The data behind this is compelling: by applying AI tools, companies can increase their "actual effective operating time" by 15 percentage points and reduce maintenance costs per ton of paper by 17% to 23%. In the field of packaging, where profits are as thin as blades, this efficiency improvement is undoubtedly a competitive advantage like a dimensionality reduction blow.
This transformation typically revolves around four pillars: asset strategy, productivity, spare parts optimization, and digital closed-loop. Taking spare parts optimization as an example, AI can accurately calculate inventory based on historical wear models, reduce spare parts inventory by 20% to 40%, and release huge working capital. Bain suggested that enterprises should start this journey in four stages: from initial status diagnosis, to solution development, pilot launch, and finally to achieve system-wide scale rollout.

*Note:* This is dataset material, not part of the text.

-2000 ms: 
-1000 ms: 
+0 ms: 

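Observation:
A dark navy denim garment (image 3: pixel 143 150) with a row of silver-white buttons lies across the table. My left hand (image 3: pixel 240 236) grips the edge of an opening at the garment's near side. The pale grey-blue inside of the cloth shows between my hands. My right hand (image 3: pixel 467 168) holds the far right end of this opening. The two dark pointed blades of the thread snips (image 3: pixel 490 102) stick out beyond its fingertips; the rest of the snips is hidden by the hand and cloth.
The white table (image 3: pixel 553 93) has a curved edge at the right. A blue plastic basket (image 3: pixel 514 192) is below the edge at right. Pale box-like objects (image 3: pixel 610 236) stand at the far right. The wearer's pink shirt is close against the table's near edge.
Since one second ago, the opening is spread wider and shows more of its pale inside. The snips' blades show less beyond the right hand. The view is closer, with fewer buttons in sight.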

However, even if the problems on the production side are solved, if the back-end business execution discipline is lax, profits will still be quietly lost like sand between the fingers. The report pointed out that many companies are still in a state of "confused accounts", and it is not clear which customers, SKUs or sales channels are really contributing profits and which are losing money. Top companies are reshaping business discipline by restructuring pricing systems, cleaning up unreasonable discounts, tightening contract processes, and focusing resources.

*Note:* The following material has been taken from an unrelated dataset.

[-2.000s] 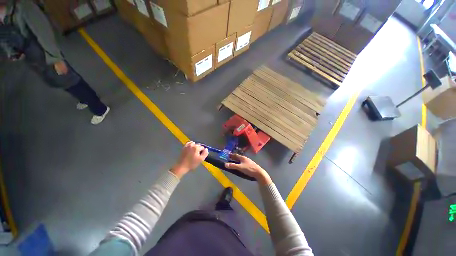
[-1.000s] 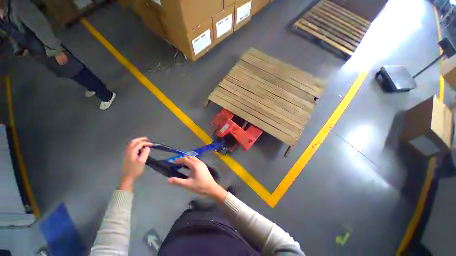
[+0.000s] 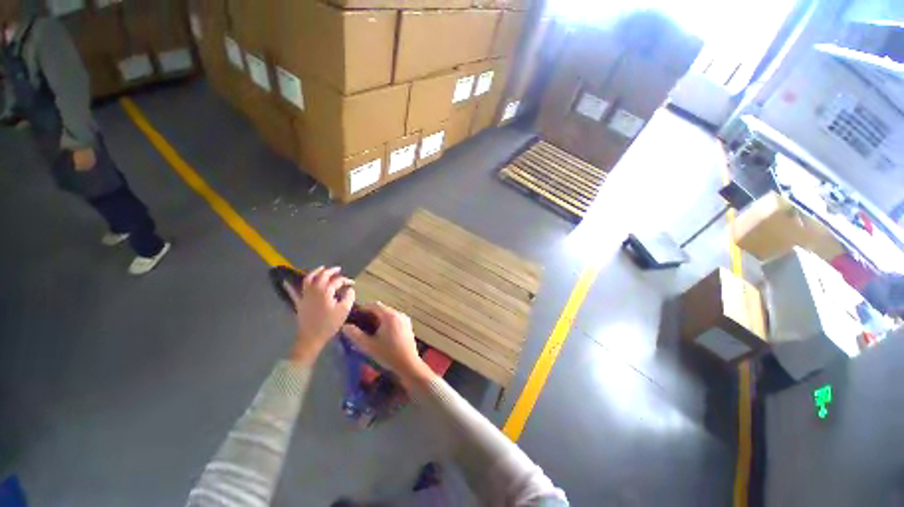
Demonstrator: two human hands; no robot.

In this process, AI once again plays a key role, and through web crawlers and geospatial analysis, enterprises can identify demand clusters and consumption upgrade trends earlier than their competitors. This data-based precision business capability can help companies gain more leverage at the negotiating table where bargaining power is tilted towards giants, and achieve 2 to 3 times higher growth than the industry.
In the future packaging industry, it is no longer a simple "big fish eat small fish", but "the fine eat the extensive". As the Bain report reveals, the old dream of blind expansion has been shattered, and successful businesses exhibit an almost paranoid attention to detail. In this uncertain year of 2026, only by combining AI technology, precise capacity decision-making and steel-like business discipline can enterprises dig deep into the operational moat and wait for the dawn of the next spring in the structural winter.
Only 7% Survive? Bain 2026 Report: The Paper Packaging Industry Is Experiencing A Bloody Reshuffle!